Family Court merger opposed by 155 stakeholders, including 13 retired judges
` We believe an increase in specialisation in family law and family violence will increase the safety of children and adult victims-survivors of family violence...
More than 155 stakeholders in Australia’s family law system have now signed an Open Letter to the Attorney-general opposing the Government’s “flawed bill” to abolish the specialist, stand-alone Family Court. These signatories represent a range of professions and community organisations who work with Australian families and include 13 retired Family Court and Federal Circuit Court judges, in addition to former Chief Justices the Hon Elizabeth Evatt AC and the Hon Alastair Nicholson AO RFD QC. This Open Letter was originally issued in November 2019 and was updated this month.
Dear Attorney-general,
We, the undersigned, are writing to you about the Government’s proposal to merge the Family Court of Australia and the Federal Circuit Court of Australia into a single generalised court: the Federal Circuit and Family Court of Australia.
Any reform should strengthen a system, not lead to the diminution of specialisation. If the Government’s proposed reforms proceed, we will lose a stand-alone specialist superior family court.
In acknowledging the need to prioritise the safety of children and adult victims-survivors of family violence in the family law system, government commissioned inquiry after inquiry has recommended increasing specialisation in both family law and family violence, including the recent Australian Law Reform Commission inquiry into the family law system. We believe this should be a Government priority.
We understand and support having a single entry point to the family courts and common rules so the family law system is easier for families to navigate. We understand this is a key reason why the Government is seeking to reform the family courts.
However, there are different ways this can be achieved. And this can be done without abandoning the benefits otherwise available to children and families from a properly resourced and specialised court system.
The Family Court of Australia has said “common rules, forms and complementary case management systems... can be achieved without legislative amendment”.
The Federal Circuit Court of Australia has acknowledged the importance of a single point of entry and common case management system “whether or not the enabling legislative framework is in place”.
Similarly, there are different models for reforming the family courts other than the model proposed by the Government.
The NSW Bar Association has proposed keeping the stand-alone specialist superior family
court. Family Court Judges would be in Division 1 of the Family Court of Australia. Federal Circuit Court judges who are hearing family law matters would move across to Division 2 of the Family Court of Australia.
In this way, federal judges hearing only family law matters would be in a single specialist family court offering judicial, social science and other services.
We believe an increase in specialisation in family law and family violence will increase the safety of children and adult victims-survivors of family violence. This is particularly the case for groups that are disproportionately impacted in the family law and family violence systems, including Aboriginal and Torres Strait Islander people. The need for increased specialisation of courts to improve decisions and outcomes for families is supported by the evidence of many inquiries.
We advocate for further discussion of the different options.

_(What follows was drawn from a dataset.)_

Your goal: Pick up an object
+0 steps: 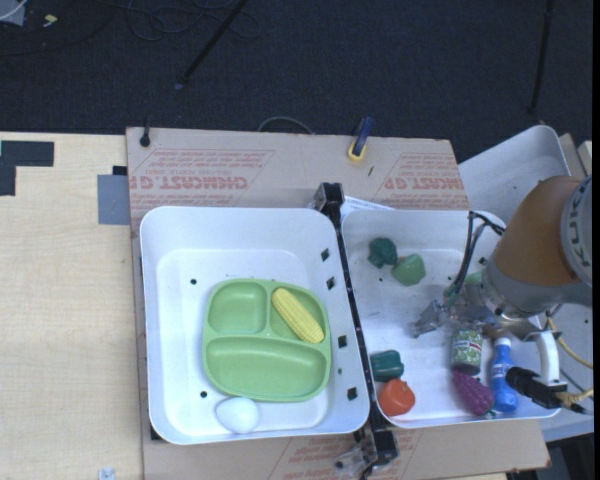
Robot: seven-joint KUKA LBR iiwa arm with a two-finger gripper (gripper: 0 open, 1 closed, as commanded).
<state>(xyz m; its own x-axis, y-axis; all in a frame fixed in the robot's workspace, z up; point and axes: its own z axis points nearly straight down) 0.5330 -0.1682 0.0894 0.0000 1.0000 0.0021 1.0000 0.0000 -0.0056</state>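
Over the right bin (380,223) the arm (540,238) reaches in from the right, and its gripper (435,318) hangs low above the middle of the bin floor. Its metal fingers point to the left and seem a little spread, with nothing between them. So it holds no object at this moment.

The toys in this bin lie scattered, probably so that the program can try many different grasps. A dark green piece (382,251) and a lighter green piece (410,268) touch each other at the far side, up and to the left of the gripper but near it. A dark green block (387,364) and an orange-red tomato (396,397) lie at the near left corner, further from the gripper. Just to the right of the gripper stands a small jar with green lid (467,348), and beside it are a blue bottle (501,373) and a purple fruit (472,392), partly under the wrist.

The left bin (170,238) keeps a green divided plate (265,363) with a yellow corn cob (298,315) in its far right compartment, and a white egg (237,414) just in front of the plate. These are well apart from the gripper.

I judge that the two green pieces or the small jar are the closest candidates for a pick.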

We prefer a model that retains a stand-alone specialist superior family court and increases family law and family violence specialisation, such as the proposal by the NSW Bar Association. The safety of children and adult victims-survivors of family violence requires increased specialisation. The proposed merger serves only to undermine that important need.
While we support just, quick and cheap access to justice and there is a role for increasing efficiencies within our court systems, this must not come at the cost of the safety of children and adult victims-survivors of family violence. These two important imperatives are not mutually exclusive, and one ought not be abandoned at the expense of the other.

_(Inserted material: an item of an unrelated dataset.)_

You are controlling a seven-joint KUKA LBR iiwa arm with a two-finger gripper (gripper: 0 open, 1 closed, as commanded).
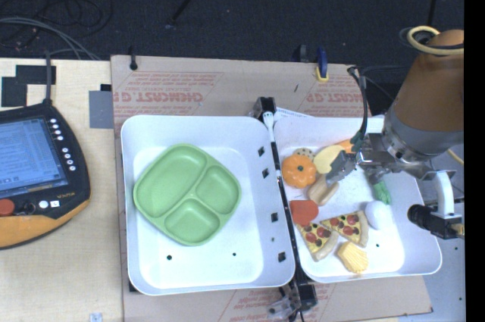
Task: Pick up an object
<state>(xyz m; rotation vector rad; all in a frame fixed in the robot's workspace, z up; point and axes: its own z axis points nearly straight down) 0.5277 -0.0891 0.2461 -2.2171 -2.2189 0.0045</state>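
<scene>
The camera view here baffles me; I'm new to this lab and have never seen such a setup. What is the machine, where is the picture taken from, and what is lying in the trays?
One camera fixed above the bench looks down at a slant. The grey and orange shape on the right is a robot arm; its end effector is reaching over the right white bin. That bin holds toy food: an orange pumpkin, two pizza slices, a red piece, a yellow wedge and a white egg shape. I cannot tell whether anything is gripped. The left white bin holds a green divided plate. The screen device at far left looks like the arm's handheld controller.
</scene>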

Safety must come first in family law.
We would welcome further consultations on alternative models of structural, holistic reform to benefit children, families and victims-survivors of family violence.
Action can also be taken now to further increase family violence specialisation in the family law system through:
• Introducing effective ongoing court-based family violence risk assessment practices
• Early determination of family violence, and
• Increasing family violence competency of all professionals in the family law system.